她们走了很远,总算找到一种叫作地皮消的草药,这种草对于治疗创伤感染效果不错。
元夕按照自己理解的方式给禹做好内服和外搽之后,坐在他身边拉着他的等着他清醒。
禹的伤口很深,她心疼得眼泪不停地流。那么强壮的人,无声无息地躺在床上,她怎么也接受不了。
姆妈听说禹受伤,吓坏了,跪在地上不住参拜,嘴里说着听不懂的话。
太阳很快地沉下去,小木屋里漆黑一片。
为了时刻观察禹的状况,她不明的用手背感受禹身体的温度,主要是担心他因伤口感染而发烧。
姆妈尽管很伤心,仍然坚持带着母兽做好烤肉,让大家都喂饱肚子。
所有的人都沉默着,连平时最喜欢的烤肉似乎都失去中味道,他们都担心禹的伤势。没有禹的部落会变成一盘散沙,会受到别的部落的欺负。他们不能失去禹。
老人家用树叶包着几块上好的腿肉送进小木屋,元夕接过来放在一边,禹还没有醒来,她完全没有胃口。

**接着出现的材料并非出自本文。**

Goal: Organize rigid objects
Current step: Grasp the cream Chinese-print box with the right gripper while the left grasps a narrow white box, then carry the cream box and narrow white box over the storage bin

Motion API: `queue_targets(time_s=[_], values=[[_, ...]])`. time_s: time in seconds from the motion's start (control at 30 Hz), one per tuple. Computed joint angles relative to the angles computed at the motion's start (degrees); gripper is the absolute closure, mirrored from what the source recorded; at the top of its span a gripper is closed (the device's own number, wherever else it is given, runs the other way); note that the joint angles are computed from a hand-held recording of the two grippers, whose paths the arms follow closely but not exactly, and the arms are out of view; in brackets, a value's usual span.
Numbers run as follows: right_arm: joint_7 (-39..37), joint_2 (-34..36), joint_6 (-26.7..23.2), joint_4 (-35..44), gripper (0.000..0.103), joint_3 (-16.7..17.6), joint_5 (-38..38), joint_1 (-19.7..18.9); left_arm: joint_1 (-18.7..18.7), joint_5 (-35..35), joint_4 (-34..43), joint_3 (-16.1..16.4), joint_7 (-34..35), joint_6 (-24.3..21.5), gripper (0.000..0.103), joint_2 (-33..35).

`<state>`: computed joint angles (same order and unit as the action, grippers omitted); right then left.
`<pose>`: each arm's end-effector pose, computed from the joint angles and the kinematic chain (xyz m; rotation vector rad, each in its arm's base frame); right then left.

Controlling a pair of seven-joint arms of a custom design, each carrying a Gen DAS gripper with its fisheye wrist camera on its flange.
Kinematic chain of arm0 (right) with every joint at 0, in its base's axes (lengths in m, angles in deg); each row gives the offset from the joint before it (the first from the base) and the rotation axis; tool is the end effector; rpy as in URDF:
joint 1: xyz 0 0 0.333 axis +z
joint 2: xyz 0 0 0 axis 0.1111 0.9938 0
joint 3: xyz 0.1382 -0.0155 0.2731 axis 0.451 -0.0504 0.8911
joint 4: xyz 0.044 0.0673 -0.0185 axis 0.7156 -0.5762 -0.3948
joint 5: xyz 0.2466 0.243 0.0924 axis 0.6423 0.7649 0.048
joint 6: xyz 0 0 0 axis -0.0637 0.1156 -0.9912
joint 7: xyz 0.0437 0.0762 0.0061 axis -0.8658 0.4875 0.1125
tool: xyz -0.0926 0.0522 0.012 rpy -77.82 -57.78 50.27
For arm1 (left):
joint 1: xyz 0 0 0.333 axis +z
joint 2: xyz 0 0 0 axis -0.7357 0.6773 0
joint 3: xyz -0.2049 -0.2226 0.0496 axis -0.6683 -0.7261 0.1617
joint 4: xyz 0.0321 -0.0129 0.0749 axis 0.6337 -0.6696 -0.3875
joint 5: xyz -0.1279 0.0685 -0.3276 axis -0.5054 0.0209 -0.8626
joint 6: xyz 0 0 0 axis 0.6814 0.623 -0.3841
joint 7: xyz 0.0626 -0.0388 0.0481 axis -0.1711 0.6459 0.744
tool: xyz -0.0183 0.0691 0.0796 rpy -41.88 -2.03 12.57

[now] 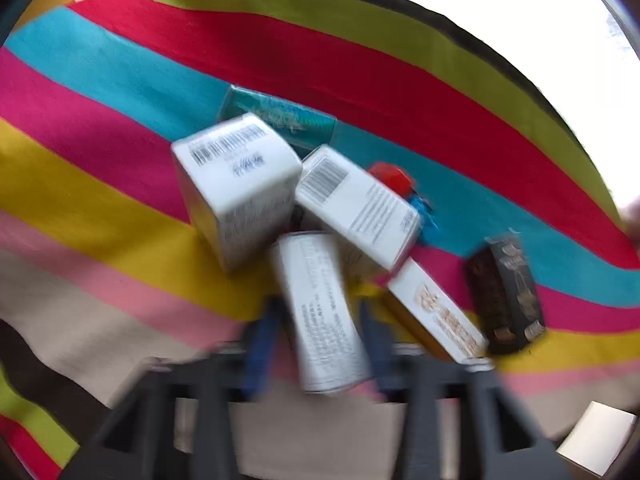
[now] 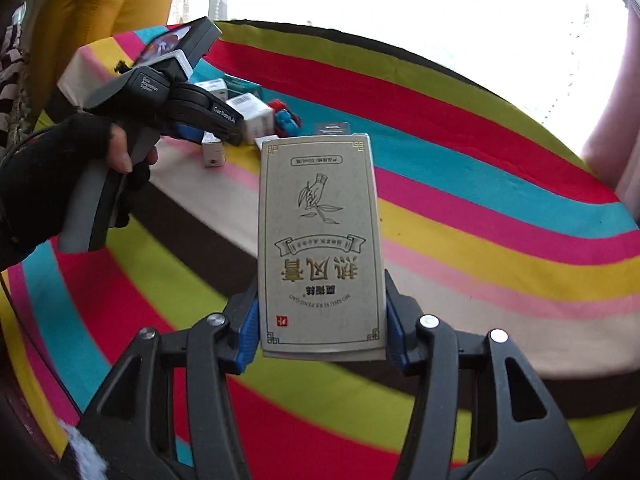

姆妈跪在床边,粗糙的大手在禹的脸上抚摸,两眼含着泪却努力不让眼泪掉下来。满脸皱纹颤抖,浑浊的老泪挂在腮上,诉说着一个母亲对孩子的爱。
这就是母子之情,从古到今都是如此。
世界上,没有任何人能代替母亲。
元夕为禹有这样好的姆妈而感动。禹的姆妈和她的妈妈一样好。
她搀扶起姆妈劝慰,“姆妈,我会救他,山神不收他,禹没事的,明天早上就会醒来。”
姆妈抹着眼泪离开,元夕坐在地上细细地看她的野男人,有种怎么都看不够的感觉。
禹平时生龙活虎,让她时时感受到雄性的魅力想要去依靠;现在他安静地躺在床上,她又多了些怜惜和心疼。
外面安静下来,大家都睡了。
她用自己的小手绢蘸上水,给他擦拭身上的血汗,一次又一次,直擦了几十次才擦干净。
重新给他盖上兽皮,把自己的手伸进去握住禹的手。
后半夜,禹开始发烧,浑身滚烫,呼吸又粗又重。用手背试试,预计超过三十八度五。
她赶紧用冷水给他擦身做物理降温。有退烧功能的药她知道,可天太黑了,根本没法出去找。因为她不认识路,她不能在禹受伤、大家都很担忧的情况下,再为了自己操心费神。而且禹应该只是受伤后身体的应激反应,不吃退烧药仅靠物理降温也可以。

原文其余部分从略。